On appeal, the Court rejected plaintiff counsel’s argument that Section 473 was not available because the in-house counsel’s misconduct was attributable to the company, as a matter of law, by virtue of the in-house counsel relationship. Slip Opinion, at 8. Relying on the California Supreme Court’s decisions in General Dynamics Corp. v. Superior Court, 7 Cal.4th 1164 (1994) and PLCM Group, Inc. v. Drexler, 22 Cal.4th 1084 (2000), the Court reasoned that the in-house counsel was acting in his capacity of counsel, and as such, was an “independent third party” for purposes of Section 473. Slip Opinion, at 8-11.

Wednesday, May 5, 2010

Attorneys Matt C. Bailey and Dylan F. Pollard Announce New Partnership in Los Angeles Based Complex Litigation Firm:

Its offical.  On April 16, 2010, I ended my 10 year career at KPA to set out on my own.  Exciting times.  I have set up shop with Dylan F. Pollard, also formerly of KPA.  The new Firm – Pollard | Bailey – is based in Beverly Hills and will focus on plaintiff-side class action and catastrophic personal injury litigation. 


The Firm website is located at http://www.pollardbailey.com/.  My new email address is mbailey@pollardbailey.com.

Monday, May 3, 2010

Petition for Review Granted in Pellegrino v. Robert Half Internat., Inc.

On April 28, 2010, the California Supreme Court issued a grant and hold in Pellegrino v. Robert Half Internat., Inc., 182 Cal. App. 4th 87 (Cal. App. 4th Dist. 2010). As previously discussed in a post contained here, Pellegrino upheld a trial court order granting summary judgment in favor of several plaintiff sales account executives on the administrative exemption.
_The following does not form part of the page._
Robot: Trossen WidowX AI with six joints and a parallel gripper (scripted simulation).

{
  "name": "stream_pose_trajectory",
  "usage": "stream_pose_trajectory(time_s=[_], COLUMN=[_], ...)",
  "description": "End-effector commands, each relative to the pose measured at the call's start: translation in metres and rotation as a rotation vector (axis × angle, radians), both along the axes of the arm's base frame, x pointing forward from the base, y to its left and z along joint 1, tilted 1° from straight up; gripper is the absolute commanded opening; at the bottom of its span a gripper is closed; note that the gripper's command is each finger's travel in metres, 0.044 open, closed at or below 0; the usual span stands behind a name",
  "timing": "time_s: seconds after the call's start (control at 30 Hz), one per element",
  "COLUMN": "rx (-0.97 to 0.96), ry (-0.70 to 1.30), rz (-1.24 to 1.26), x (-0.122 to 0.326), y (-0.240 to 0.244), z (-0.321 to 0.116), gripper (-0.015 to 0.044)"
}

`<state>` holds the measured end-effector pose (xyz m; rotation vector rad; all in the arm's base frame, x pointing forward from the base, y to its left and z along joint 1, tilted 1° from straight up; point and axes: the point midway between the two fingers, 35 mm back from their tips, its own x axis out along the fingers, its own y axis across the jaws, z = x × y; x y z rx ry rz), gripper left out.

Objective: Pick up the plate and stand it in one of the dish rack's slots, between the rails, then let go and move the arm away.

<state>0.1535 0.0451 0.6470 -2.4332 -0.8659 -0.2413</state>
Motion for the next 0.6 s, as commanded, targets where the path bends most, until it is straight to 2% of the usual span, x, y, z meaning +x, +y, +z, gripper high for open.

As identified on the Supreme Court’s website, the issue on review concerns the broad question of whether the administrative exemption applies to this job classification – an issue presently fully briefed in Harris v. Superior Court, Cal. Supreme Court Case No, S156555:
Petition for review after the Court of Appeal affirmed the judgment in a civil action. The court ordered briefing deferred pending decision in Harris v. Superior Court, S156555 (#07-443), which presents the following issue: Do claims adjusters employed by insurance companies fall within the administrative exemption (Cal. Code Regs, tit. 8, ? 11040) to the requirement that employees are entitled to overtime compensation?
Pellegrino may be found on the California Supreme Court's website here.  Harris may be found here.